### EXERCISE
Give back the whole listing exactly as written, leaving out each picture.

### DATA SHOWN
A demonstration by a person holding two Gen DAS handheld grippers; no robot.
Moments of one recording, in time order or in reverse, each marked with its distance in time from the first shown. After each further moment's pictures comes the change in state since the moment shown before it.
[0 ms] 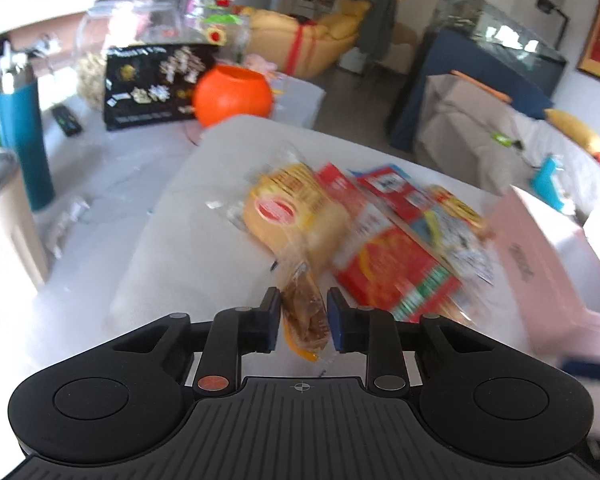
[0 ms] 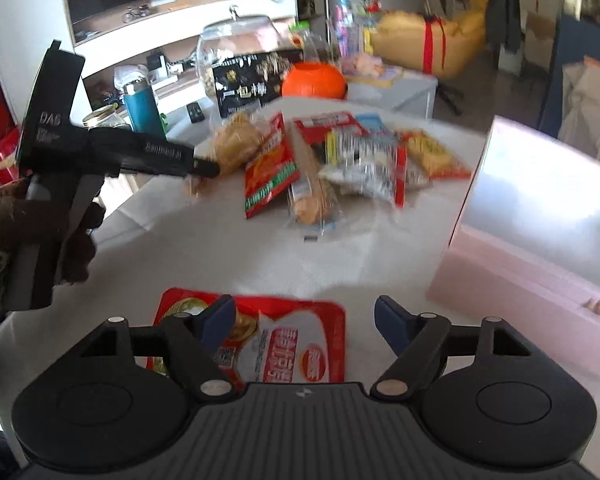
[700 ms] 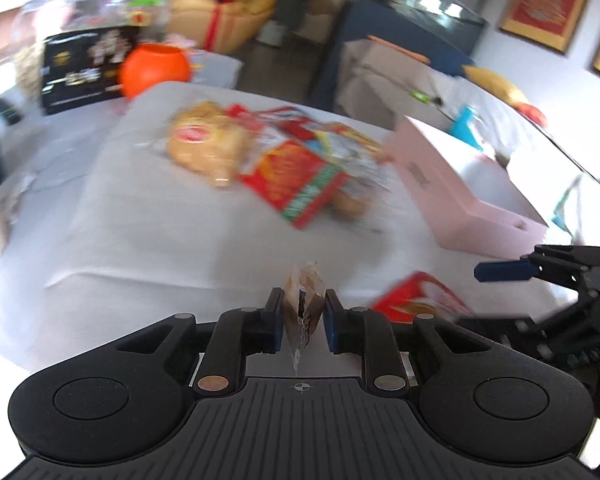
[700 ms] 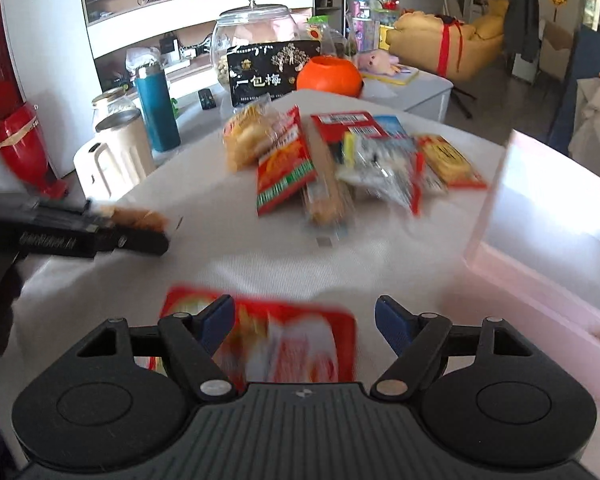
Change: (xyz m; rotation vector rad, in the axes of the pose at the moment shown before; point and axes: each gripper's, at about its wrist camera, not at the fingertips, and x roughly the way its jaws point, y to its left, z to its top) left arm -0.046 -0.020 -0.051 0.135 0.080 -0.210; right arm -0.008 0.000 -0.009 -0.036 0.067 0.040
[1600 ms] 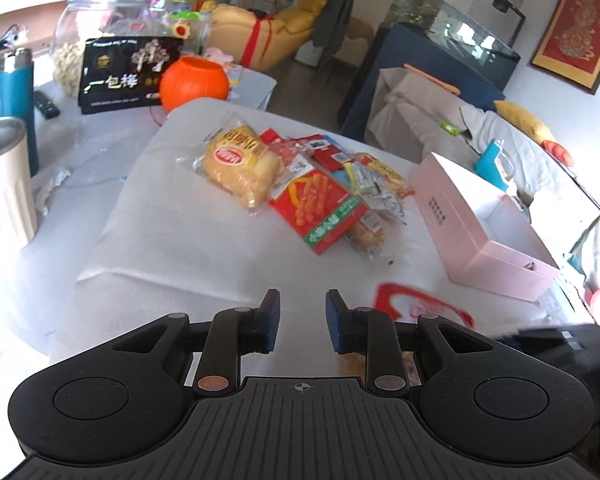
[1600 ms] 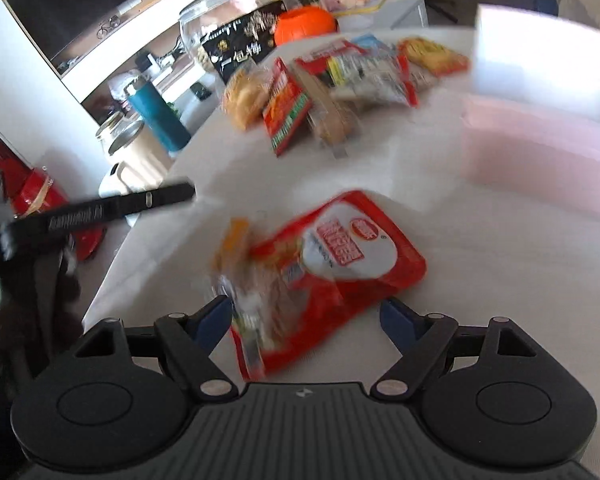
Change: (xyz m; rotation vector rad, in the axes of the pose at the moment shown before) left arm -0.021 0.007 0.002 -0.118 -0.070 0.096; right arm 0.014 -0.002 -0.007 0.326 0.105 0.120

### FINISHED TASK
A demonstration by a person holding two Gen DAS handheld grippers; no robot.
Moments of one recording, in time order or in reverse, each marked with its distance in time from the first shown. After each further moment's pictures comes the change in state since the moment shown before it.
[0 ms] 
[0 ms] 
[700 ms] 
[700 ms] 
Change: (xyz m; rotation vector rad, in the axes of the pose at the moment shown before; point and axes: each gripper's, at about its wrist camera, not at the fingertips, and x roughly the way its jaws point, y to its left, z to its top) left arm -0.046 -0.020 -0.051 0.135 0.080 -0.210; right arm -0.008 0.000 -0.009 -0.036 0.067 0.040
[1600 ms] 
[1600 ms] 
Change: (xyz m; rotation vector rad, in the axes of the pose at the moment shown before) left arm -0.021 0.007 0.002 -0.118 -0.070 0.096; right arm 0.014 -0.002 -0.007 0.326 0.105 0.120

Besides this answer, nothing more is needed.